Question

A student, starting from rest, slides down a water slide. On the way down, a kinetic frictional force (a nonconservative force) acts on her. The student has a mass of 77 kg, and the height of the water slide is 12.9 m. If the kinetic frictional force does -7.1 × 103 J of work, how fast is the student going at the bottom of the slide?

Answer 1

solution :

given data :

mass , m = 77 kg

height , h = 12.9 m

kinetic frictional force = - 7.1 x 10³ J

here , student is initially rest at top of water surface , so student has some potential energy due height from bottom of water surface to top of water surface.

P.E = mgh

= 77 x 9.8 x 12.9

P.E = 9734.34 J

here,when student goes down to bottom of the surface from the top surface then it's potential energy (P.E) is converted in to kinetic energy (K.E) and kinetic frictional force due to friction.

P.E = K.E - kinetic frictional force (due to friction)

{ we deduct this kinrtic frictional force from kinetic energy because it is loss from potential energy )

K.E = P.E + kinetic frictional force (due to friction)

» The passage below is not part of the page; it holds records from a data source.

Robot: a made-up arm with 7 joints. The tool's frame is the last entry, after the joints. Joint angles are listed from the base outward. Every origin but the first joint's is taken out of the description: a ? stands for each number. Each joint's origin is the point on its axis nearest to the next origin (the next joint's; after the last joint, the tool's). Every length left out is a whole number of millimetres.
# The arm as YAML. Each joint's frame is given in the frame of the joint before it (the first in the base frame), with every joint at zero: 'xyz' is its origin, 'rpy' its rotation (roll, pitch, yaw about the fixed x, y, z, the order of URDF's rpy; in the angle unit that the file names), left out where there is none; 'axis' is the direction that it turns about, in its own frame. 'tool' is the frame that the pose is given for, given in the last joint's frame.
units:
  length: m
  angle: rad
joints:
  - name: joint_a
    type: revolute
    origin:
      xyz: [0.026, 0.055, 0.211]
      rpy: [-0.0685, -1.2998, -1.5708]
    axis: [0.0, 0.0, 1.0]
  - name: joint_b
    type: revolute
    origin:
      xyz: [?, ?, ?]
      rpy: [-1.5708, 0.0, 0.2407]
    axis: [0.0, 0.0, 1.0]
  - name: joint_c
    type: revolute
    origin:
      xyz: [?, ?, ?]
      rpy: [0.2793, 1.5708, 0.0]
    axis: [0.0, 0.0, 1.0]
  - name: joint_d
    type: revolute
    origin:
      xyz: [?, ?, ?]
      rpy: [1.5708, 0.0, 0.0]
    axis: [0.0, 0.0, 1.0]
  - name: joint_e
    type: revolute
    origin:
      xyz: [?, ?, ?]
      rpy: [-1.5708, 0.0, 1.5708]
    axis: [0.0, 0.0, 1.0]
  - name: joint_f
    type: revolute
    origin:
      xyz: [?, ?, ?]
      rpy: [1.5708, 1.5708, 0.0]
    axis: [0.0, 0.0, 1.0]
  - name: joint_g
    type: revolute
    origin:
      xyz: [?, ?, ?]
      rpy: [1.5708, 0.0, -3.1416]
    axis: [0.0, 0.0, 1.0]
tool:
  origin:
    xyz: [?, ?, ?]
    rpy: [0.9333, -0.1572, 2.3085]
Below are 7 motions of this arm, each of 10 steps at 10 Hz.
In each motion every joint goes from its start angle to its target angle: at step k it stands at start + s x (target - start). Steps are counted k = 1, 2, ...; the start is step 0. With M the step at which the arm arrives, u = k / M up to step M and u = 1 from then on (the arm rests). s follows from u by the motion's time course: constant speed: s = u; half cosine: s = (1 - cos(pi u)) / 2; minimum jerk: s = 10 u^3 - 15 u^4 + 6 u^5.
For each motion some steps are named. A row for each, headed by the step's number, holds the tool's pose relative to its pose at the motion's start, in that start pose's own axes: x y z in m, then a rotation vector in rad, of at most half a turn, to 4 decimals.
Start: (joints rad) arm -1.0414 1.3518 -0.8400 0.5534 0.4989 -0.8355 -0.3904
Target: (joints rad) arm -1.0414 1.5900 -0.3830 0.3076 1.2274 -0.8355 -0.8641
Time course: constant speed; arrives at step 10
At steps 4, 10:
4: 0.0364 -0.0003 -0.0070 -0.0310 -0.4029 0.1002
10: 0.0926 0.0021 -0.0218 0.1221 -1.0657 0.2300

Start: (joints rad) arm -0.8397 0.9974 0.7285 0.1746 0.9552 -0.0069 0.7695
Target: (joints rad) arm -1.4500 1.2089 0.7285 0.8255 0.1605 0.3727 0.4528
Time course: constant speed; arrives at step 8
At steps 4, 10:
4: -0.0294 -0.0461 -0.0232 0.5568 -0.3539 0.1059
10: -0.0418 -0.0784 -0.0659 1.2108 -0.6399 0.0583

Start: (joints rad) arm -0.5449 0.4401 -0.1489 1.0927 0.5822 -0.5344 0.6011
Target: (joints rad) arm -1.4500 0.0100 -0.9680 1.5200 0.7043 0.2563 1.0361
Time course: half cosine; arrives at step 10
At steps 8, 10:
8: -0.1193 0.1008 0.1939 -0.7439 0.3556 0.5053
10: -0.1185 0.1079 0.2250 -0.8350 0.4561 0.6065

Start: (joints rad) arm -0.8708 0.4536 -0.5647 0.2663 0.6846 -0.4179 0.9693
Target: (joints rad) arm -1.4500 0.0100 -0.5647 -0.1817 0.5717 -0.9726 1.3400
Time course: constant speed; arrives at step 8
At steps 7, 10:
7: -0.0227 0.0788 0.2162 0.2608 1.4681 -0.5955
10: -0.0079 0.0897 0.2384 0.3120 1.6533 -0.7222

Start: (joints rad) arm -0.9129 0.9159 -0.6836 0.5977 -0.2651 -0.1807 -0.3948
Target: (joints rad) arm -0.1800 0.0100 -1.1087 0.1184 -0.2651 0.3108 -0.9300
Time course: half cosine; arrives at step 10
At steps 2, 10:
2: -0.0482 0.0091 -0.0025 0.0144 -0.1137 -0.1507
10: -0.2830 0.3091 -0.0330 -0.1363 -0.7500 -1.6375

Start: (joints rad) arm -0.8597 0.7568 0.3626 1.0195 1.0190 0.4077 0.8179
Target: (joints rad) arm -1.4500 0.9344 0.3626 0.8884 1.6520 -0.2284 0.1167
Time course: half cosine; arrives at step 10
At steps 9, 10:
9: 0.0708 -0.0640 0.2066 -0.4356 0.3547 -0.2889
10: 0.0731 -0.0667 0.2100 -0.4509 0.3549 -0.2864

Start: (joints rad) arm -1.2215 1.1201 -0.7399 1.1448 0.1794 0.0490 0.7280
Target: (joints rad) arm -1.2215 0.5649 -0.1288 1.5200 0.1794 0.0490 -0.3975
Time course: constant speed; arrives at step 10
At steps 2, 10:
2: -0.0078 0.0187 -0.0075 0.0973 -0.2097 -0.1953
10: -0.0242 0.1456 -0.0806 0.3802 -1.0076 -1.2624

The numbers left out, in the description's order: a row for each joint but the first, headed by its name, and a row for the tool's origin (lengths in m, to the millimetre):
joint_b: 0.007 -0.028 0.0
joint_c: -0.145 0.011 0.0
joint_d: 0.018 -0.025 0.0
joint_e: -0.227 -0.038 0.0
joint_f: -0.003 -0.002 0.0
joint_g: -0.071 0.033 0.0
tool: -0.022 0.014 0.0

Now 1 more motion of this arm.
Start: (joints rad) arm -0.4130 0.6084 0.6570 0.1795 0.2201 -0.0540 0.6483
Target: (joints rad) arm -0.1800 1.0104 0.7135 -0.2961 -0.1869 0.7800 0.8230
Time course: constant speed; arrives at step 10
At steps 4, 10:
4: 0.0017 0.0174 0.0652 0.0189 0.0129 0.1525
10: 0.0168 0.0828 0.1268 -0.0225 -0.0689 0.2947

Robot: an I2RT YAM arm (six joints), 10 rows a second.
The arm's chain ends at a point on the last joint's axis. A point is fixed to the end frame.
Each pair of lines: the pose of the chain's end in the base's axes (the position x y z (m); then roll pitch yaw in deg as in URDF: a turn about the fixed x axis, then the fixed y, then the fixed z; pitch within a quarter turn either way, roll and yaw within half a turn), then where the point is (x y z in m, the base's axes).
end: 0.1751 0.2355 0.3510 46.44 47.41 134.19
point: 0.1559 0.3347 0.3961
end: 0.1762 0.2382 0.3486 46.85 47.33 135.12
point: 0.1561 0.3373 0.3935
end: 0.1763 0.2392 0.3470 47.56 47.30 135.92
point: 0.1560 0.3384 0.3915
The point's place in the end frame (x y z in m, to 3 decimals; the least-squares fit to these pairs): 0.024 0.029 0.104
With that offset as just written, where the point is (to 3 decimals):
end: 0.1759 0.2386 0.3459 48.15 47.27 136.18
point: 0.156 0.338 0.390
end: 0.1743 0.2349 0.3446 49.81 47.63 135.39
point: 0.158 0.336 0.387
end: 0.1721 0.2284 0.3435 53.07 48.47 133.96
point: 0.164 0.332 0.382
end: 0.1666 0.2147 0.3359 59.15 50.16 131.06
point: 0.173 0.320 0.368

= 9734.34 + ( - 7.1 X 10³ )

= 9734.34 - 7100

K.E = 2634.34 J

kinetic energy of student = K.E = 2634.34 J , when he is goes down to bottom of water surface with speed ( v)

kinetic energy = m v² / 2

2634.34 = 77 x v² / 2

2634.34 x 2 / 77 = v²

5268.68 / 77 = v²

( 68.4244 )^1/2 = v

  v = 8.27 m/s

so here velocity of student is equal to  v = 8.27 m/s when he is goes down to bottom side.